While AWS is an incredible service it has it’s issues from time to time so it’s best to be prepared. Over the past year the company for which I work, Mindflash, has made significant strides to try to prepare for these sorts of events and during the Friday the 13th outage this paid off.
On Friday Amazon had a partial outage with one of its availability zones (read: one of its data centers) in Virginia. The issue was that while these machines were able to connect to each other just fine, the outside world was unable to reach them.
At Mindflash we run all of our services (except for much of our S3 content – perhaps the subject of another blog post) in Virginia and actually had a substantial number of our servers running in the availability zone that had the problem, but we managed to get away relatively unscathed. How? A combination of efforts over the past year to run with redundancy in multiple availability zones mixed in with some good old-fashioned luck.
To give you a bit of background, Mindflash runs about 5 different types of servers:
- Public web servers – What explains our product and pricing, allows you to sign up, login, etc.
- Product web servers – What you see once you log in to the product.
- API servers – Handle requests from the product to get and store data
- Conversion servers – Handle the process of taking our trainers’ content and making it into something better for being consumed on the web / mobile devices
- Background services – Handle scheduled or long-running tasks (aside from conversion) that don’t need to hold up a response to the client.
With a couple caveats we run at least 2 of each of these types of servers and have either load balanced them on ELB so that our traffic is split between each of the same type of machine or set them up to run on a queuing system so if one of the machines goes down it just stops picking up jobs. We do this both to maintain great performance when we have heavy traffic as well as to ensure the site’s uptime.
When we set up our machines for each of these types of servers we ensure that we have them spread out across the availability zones.
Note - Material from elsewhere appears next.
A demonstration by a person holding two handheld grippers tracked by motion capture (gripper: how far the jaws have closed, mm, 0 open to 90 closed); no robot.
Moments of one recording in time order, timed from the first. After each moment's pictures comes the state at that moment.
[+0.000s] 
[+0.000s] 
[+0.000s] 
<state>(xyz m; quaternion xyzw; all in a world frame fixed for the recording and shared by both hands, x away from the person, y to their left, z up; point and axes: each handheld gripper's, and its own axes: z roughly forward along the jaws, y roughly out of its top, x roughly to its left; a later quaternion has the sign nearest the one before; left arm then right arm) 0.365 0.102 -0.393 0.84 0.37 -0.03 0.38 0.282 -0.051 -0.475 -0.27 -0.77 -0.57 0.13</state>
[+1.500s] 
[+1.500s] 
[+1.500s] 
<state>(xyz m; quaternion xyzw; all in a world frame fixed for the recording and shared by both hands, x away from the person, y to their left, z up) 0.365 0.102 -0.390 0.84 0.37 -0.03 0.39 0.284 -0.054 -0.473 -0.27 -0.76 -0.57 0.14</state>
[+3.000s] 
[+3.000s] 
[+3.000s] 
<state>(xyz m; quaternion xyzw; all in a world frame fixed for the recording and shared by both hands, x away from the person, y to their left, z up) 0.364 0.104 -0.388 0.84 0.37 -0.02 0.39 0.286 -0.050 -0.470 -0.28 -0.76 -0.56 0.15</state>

That way if machines go offline in one of the availability zones we still have at least 1 in another availability zone that’s working. For the servers that run off of a queue system, they’ll stop taking jobs when they go offline because they won’t be able to reach the queue. For those being load balanced, Amazon’s load balancing service, ELB, is able to tell when a server is offline and automatically stop serving traffic to it. Since only one availability zone went out on Friday in theory we should have been 100% good to go.
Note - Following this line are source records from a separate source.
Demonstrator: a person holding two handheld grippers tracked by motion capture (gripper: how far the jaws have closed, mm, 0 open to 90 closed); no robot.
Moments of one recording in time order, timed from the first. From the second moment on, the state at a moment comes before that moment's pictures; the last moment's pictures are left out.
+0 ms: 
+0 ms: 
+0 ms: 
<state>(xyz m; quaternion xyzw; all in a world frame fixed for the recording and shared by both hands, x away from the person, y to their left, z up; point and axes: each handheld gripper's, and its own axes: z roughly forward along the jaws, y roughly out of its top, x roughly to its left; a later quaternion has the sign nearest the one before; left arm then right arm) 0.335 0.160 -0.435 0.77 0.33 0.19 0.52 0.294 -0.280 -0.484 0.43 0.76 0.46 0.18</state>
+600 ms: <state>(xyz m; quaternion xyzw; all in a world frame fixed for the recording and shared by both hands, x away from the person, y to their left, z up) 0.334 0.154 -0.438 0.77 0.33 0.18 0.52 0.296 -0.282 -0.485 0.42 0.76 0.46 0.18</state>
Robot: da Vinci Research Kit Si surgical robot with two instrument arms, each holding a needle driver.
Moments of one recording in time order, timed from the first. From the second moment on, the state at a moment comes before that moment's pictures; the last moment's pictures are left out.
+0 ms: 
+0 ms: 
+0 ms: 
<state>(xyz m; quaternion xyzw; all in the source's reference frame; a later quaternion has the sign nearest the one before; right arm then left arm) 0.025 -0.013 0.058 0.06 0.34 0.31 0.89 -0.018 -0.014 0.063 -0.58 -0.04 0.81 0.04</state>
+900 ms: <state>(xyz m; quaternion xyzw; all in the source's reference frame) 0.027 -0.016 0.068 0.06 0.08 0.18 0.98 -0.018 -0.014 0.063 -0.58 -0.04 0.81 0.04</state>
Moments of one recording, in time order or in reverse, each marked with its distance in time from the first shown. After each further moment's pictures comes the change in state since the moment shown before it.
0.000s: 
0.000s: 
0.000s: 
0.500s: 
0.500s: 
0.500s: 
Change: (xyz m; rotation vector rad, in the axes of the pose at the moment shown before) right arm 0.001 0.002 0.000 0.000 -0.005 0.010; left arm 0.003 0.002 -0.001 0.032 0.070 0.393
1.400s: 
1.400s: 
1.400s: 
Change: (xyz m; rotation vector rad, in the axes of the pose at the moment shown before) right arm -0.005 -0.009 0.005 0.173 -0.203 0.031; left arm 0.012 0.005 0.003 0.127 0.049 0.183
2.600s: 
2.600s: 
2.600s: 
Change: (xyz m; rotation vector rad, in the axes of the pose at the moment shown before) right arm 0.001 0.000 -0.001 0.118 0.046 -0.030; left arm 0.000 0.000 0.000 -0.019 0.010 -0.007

Well, we weren’t quite. Remember that the outage only affected traffic from outside of Amazon’s network. Thus, the load balancers didn’t think the servers in that availability zone were offline and continued to serve traffic to them. This makes for is a shaky user experience. If you were lucky you’d get one of the servers that was still responding. If you weren’t you’d see errors or the page just wouldn’t load. When we realized this it was easy to fix as we just manually removed the machines in the bad availability zone from all of our load balancers.
There was a huge positive to this though. We’re not 100% there with our redundancy strategy yet so we still have a few servers of which we aren’t running two or more. Even though some of them were in the availability zone with the outage none of them are hit directly by machines outside of Amazon’s network. Thus, everything continued to work since the connection between Amazon’s servers was still intact and working just fine. We definitely caught a break here.
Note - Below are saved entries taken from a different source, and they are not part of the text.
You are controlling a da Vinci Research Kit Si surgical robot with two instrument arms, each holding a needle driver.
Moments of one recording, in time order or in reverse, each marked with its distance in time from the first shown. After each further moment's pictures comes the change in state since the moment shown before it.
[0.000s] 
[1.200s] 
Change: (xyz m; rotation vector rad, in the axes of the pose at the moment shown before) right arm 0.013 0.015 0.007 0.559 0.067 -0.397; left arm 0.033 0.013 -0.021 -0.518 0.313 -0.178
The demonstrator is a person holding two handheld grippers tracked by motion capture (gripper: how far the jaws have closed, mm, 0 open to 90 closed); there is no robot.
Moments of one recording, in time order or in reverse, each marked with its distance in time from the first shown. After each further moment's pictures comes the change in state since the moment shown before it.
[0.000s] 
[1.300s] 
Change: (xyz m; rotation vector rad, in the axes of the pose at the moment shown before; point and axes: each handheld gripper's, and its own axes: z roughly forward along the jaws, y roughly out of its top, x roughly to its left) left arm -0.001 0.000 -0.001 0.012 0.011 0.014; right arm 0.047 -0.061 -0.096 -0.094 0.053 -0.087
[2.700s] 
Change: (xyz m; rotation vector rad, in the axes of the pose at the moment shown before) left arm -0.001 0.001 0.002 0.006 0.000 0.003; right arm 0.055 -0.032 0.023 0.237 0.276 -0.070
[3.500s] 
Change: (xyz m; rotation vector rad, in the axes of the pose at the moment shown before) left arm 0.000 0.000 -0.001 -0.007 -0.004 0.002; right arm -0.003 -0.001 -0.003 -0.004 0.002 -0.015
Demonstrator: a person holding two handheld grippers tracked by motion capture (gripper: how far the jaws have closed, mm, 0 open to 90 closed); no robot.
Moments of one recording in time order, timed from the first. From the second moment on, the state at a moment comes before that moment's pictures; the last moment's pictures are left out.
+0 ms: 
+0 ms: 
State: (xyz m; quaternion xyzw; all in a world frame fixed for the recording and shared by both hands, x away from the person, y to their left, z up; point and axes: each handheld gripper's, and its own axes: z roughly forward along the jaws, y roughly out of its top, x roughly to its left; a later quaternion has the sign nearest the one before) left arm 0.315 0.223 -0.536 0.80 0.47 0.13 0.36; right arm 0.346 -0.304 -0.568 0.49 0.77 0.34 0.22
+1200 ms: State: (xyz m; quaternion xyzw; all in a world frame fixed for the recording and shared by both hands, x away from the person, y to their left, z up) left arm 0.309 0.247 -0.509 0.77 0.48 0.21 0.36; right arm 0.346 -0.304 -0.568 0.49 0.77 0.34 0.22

What we’ve learned from this is that it seems our strategy to ensure we have redundancy spread between multiple availability zones paid off where we’ve implemented it. That said, in the areas we haven’t done this though we’re still at risk and during this outage we just got lucky. There’s always more work to do.
In general Mindflash has been very lucky with AWS outages. Even when Netflix was down last Christmas Eve we were still up. While we were still lucky with this one a lot of our success this time was the result of the hard work we’ve put in to prepare for these events.
This is our story. I would love to read any comments on your strategies for surviving these outages and how they’ve worked out for you in the past.